The feel and look of mud pies in the summer, in Colorado. Cool and wet, thick, with the sweet smell of damp clay I'd later experience as a novice potter. Sitting on the ground in shorts and sleeveless shirt, maybe five years old. Pure happiness, because these wet pies were perfect for the hands to form. You had to make sure there were no dry spots. And made well, they looked exactly like thick, shiny, irresistible chocolate. They had to be not too thin or too thick--about 3/4 inch thick was just right. They could be enjoyed and imagined about only as long as they stayed wet in that hot sun. Which wasn't long. Mud pies-and a kind of confident satisfaction that making them brought about. And after making them, the soft cool life in the hands. A kind of tingling...
Hot Tub/Cold Tub
I walk into the Kabuki Baths in San Francisco, low-lit and with music in the background, hoping for a return to myself. First I step into the large hot tub. It is irresistible as a beginning and a "home" in this process. The immediate physical relaxation is a shock, though the mind is not yet quiet. The shock is to suddenly be nourished, utterly embraced by this warm water. (Six billion other poor souls, I think, are not so nourished at this moment.) Is this the intimation of heaven? This state, even beyond physical well-being, in which personal worries and mental churnings begin abating? In which something bigger than myself, yet a part of me, arises?

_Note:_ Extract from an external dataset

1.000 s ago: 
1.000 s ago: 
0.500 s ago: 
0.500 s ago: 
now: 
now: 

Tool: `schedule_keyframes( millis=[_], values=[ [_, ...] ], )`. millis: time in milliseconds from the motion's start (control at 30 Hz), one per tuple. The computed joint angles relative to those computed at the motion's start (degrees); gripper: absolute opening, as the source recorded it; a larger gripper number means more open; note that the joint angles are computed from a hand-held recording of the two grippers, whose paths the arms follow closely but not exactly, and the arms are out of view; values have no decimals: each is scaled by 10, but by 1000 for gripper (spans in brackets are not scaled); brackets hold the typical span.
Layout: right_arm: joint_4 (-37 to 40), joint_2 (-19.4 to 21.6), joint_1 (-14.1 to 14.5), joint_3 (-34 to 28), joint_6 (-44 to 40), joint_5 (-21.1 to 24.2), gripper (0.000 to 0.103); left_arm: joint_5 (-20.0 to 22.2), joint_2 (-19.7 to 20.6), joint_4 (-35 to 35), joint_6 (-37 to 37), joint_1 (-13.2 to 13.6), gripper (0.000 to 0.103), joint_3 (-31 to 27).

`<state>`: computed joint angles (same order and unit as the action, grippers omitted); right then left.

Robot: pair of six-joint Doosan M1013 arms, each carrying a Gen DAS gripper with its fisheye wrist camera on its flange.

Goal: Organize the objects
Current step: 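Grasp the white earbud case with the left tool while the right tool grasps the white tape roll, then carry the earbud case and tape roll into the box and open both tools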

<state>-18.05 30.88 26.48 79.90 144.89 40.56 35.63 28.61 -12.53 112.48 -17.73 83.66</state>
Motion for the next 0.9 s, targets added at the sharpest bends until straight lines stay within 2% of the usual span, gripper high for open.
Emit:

The other women are naked too, beautiful as much for their silence (and the rule of silence prevails here) as for their bodies. And bodies are all, without exception, unexpectedly beautiful here.
So I begin. The hot tub begins to allow for release. Release, release and more release. The steam room and sauna are a part of this too-and all, with the exception of the steam room mechanism, in silence, music. I return to the hot tub several times during these two hours.
When I first started coming here, dramatic insights inevitably appeared to me in the hot tub. Now help comes to me there more gently, in intimations, subtle turns of state suggesting new directions.
But it is the cold tub that is really full of mystery.
It sits in the middle of the room, mostly unvisited. It is very, very cold-small and still. Women put their feet into it, sometimes go in up to their waists, shiver, gasp, and quickly step out. Yet the cold tub holds real magic. I enter it with my hands held over my lower back, suspecting that the kidneys detest sudden cold. As my lower body adapts, I let go and go under to my shoulders. And stay there. That's the point. Through at least the count of 15. The body begins to adapt by that time (though my hands and feet still protest) and something extraordinary happens with the mind.
Suddenly, I can really hear whatever music is in the background. If I want or need to concentrate on something or someone, I can, and without distraction. The strong physical sensation and how it changes, leads, to my surprise, to a new capacity for mental concentration. It's so seldom, ordinarily, that I can stay with an unpleasant sensation long enough for it to become its opposite. But I do here. Because when I get out of the cold tub, it's as though I've been touched and blessed and brought to well being in every part of myself. Even the sublime comfort of the hot tub cannot compare.
Writing in May
Now that the early morning overcast has lifted, this day's warmth, the scents of new growth everywhere, the jasmine on the fence, irises, the wet ground, fresh grass, are almost too much. Too much to take in; so overwhelming to some unknown body in myself that they almost literally make my heart hurt. I wonder how I can ever digest this; the food is too rich.
Then I sit in front of this paper, trying to relate this, thinking there's no way written words can possibly vibrate as the body does when touched by vibrating Nature in May. But what there is at times during the process of writing--it's happening now--is a kind of hovering, a silence as the words emerge. This can happen because luckily, it takes more time to write these words than to speak them. It is during this time, this hovering, the almost leisurely space of time needed for words to flow into ink, that something extraordinary can happen. I can dwell in the true energetic echo of impressions as I write about them-allowing them go on working in me, in this stolen, sacred hovering, this waiting.
Then the words are something alive, really breathing. Maybe they even become a kind of holograph of the meadow, the trees, path, creek-which needs the writer for its full processing. I realize that this is why I write: for this truly alchemical process.